Description of the task
Could you repeat the whole listing below exactly as it stands?

Given information
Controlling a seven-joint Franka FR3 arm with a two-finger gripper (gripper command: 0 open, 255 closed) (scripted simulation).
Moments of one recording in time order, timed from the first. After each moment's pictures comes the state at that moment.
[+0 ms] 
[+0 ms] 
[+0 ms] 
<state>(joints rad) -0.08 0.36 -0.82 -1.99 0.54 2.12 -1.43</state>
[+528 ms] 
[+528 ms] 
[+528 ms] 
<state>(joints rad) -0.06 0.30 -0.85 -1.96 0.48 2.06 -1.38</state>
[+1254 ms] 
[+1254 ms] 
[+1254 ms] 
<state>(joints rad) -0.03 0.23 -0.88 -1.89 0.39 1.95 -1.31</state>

Solution to the problem
Controlling a seven-joint Franka FR3 arm with a two-finger gripper (gripper command: 0 open, 255 closed) (scripted simulation).
Moments of one recording in time order, timed from the first. After each moment's pictures comes the state at that moment.
[+0 ms] 
[+0 ms] 
[+0 ms] 
<state>(joints rad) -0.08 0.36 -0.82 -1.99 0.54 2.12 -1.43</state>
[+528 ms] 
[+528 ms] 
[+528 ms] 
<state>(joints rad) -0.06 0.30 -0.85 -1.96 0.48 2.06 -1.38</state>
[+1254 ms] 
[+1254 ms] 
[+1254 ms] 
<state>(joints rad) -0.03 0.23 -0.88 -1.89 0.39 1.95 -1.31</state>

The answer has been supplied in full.